Только в облачную погоду мне дарована возможность забыться во сне. Прекрасно помню ту ночь, когда сети Авроры Бореалис простерлись над болотом, и дьявольские изумруды, вплетенные в них, горели умопомрачительным огнем. Вослед за ними нагрянул облачный фронт, и я уснул.
И под рогатым убывающим месяцем впервые явлен мне был Город. Погруженный в тишь и дрему, он лежал на странном плато во впадине меж гор, названия которых я не знал.
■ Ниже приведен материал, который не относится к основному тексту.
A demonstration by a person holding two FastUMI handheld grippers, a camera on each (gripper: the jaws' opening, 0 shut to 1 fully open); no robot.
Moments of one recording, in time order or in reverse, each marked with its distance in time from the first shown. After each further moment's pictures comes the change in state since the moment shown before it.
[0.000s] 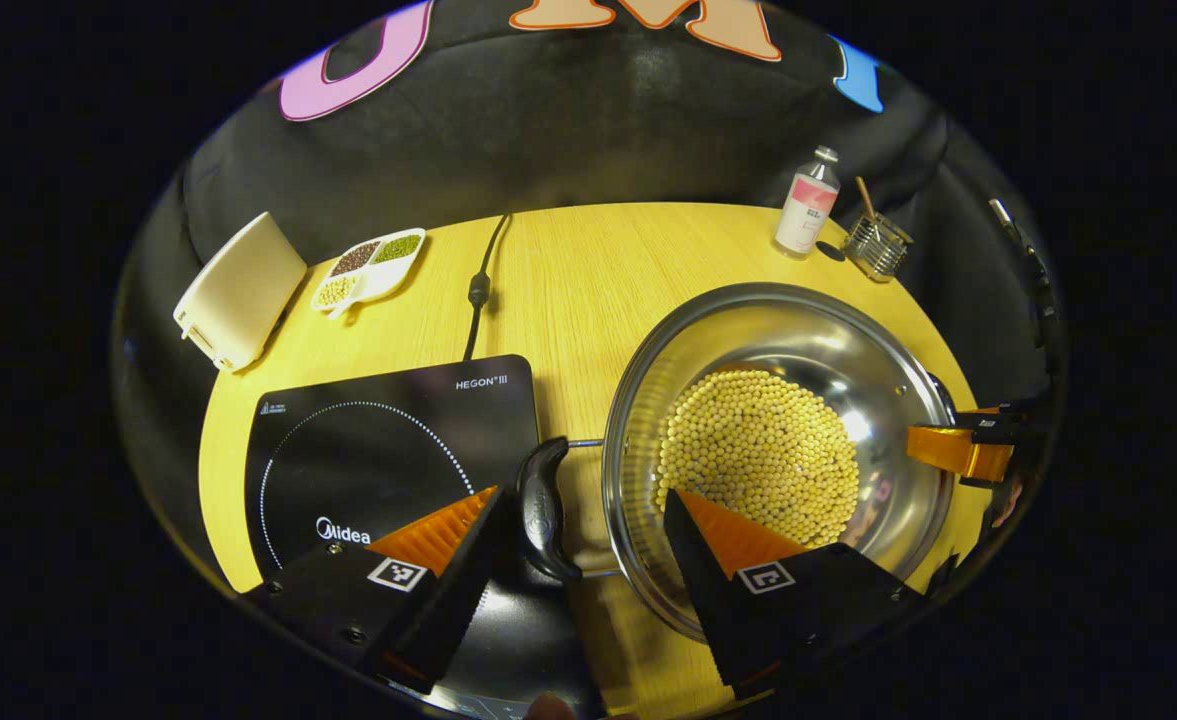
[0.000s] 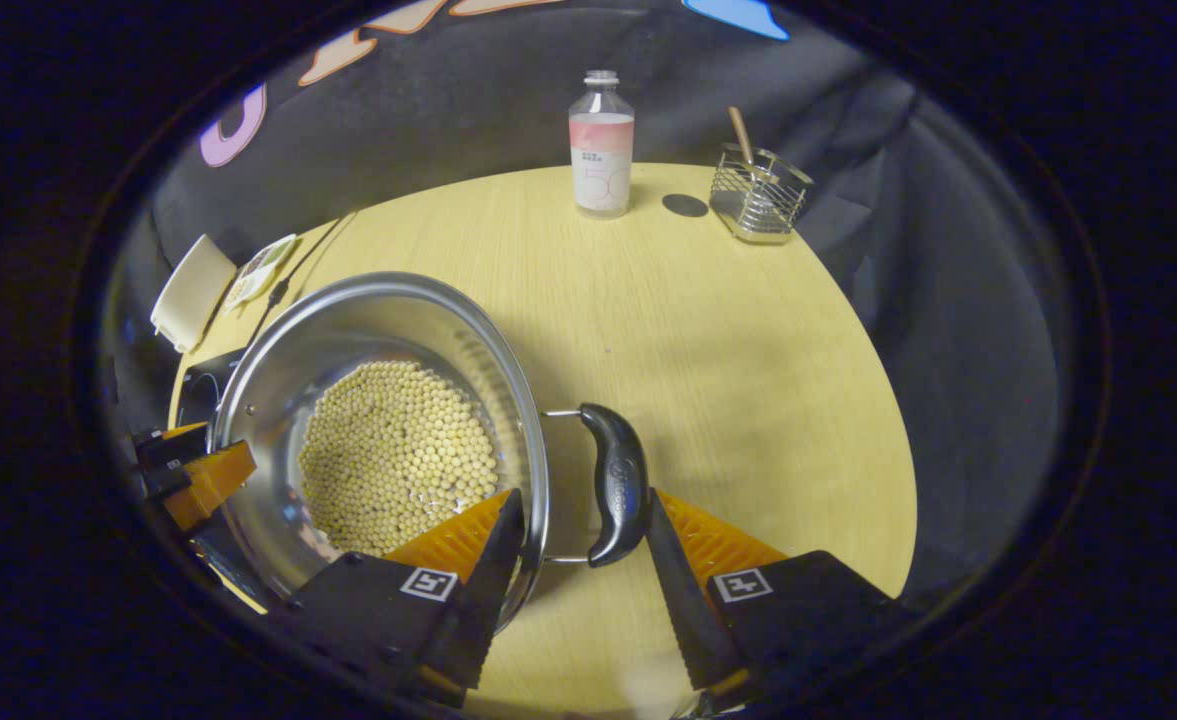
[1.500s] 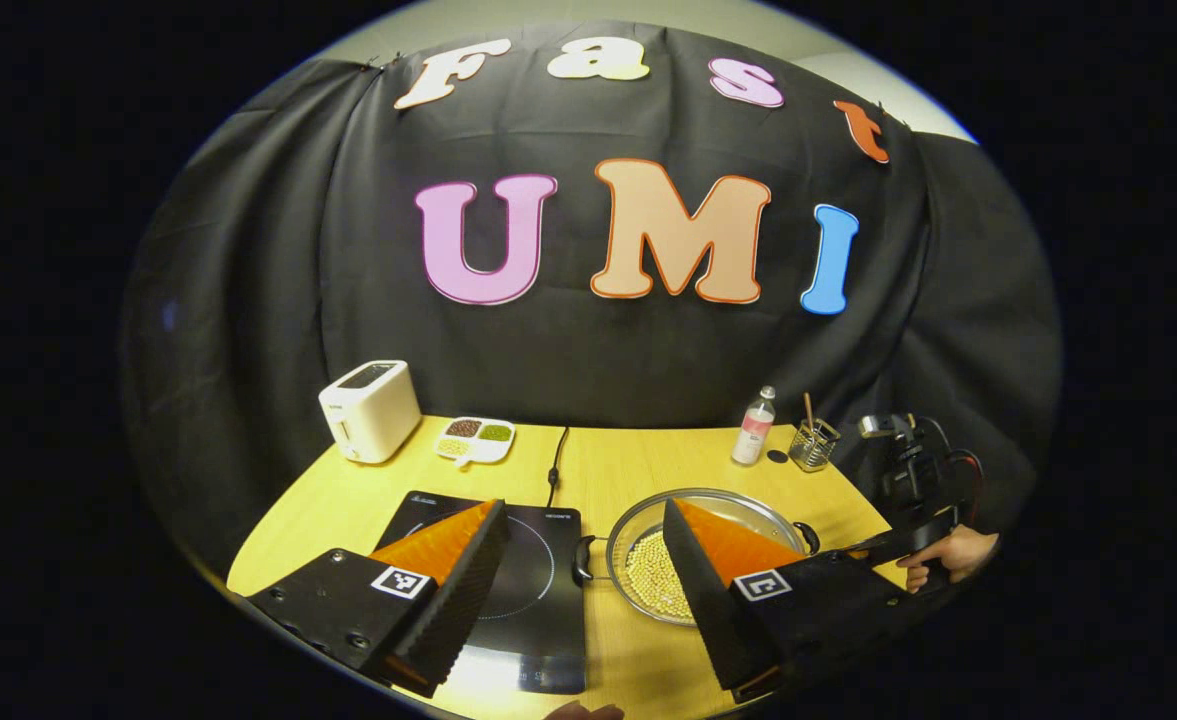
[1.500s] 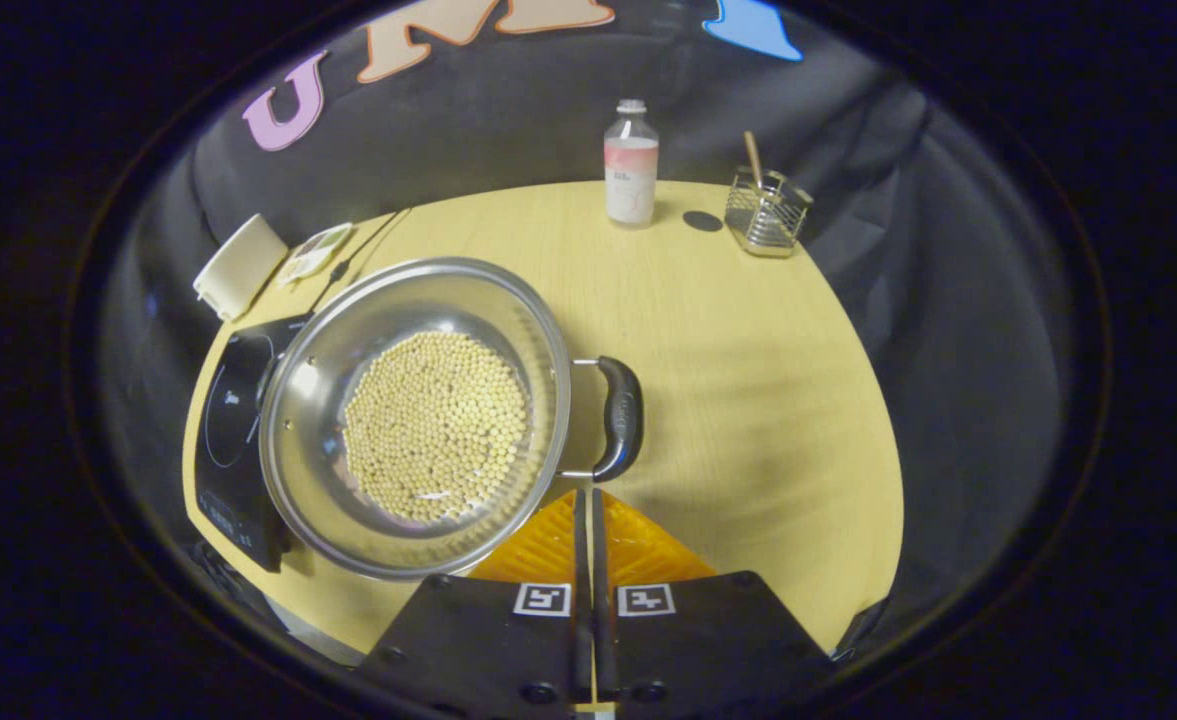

Стены и башни, колонны, купола и мостовые – все в том Городе было выполнено из бледного мрамора. На мраморных улицах высились мраморные столпы и изваяния бородатых суровых мужей. Теплый воздух был неподвижен. А над Городом, близко к зениту, застыла стражницей Полярная звезда. Я смотрел на Город долго, но день в него все никак не приходил; лишь когда прополз четверть своего полного хода Альдебаран, задевая брюхом горизонт, я начал различать движение на улицах; осветились окна в домах. Люди в странных одеяниях предстали пред моим взглядом, и в душе зародилось некое узнавание. В свете рогатого месяца протекала их жизнь. Они вели пространные разговоры на языке, который был мне понятен – и при том не похож ни на один из ведомых языков. Уж половина хода была преодолена Альдебараном – и тогда Город сызнова погрузился в тишь и темень.
Пробудившись, я перестал быть самим собой. Память моя отдалась всецело во власть образа того Города, а дух стал томиться смутным чувством узнавания – чувством совершенно необъяснимой природы. После этого в облачные ночи, одни лишь могущие даровать мне сон, я видел Город часто – летней порой он являлся мне под палящими лучами солнца, которое не садилось, а лишь низко ходило кругами над горизонтом. Но не избежать было и ясных ночей, когда взгляд Полярной звезды был особо насмешлив и зловреден.
Время шло, и я начал размышлять, как же связан я с этим Городом на странном плато меж неизвестных гор. Поначалу я был лишь вездесущим бестелесным зрителем его жизни, но позже мне страстно захотелось влиться в нее, предложить и свою мысль к обсуждению бородатых мужей на главной площади, коснуться пальцами глади белого мрамора. Я разуверился в том, что Город был лишь плодом сна, – разве более реальной была та, другая жизнь в краснокаменной громаде у угрюмой топи и кладбищенского пригорка, в лазарете, где в окно моей палаты, выходящее на север, еженощно направляла взор Полярная звезда?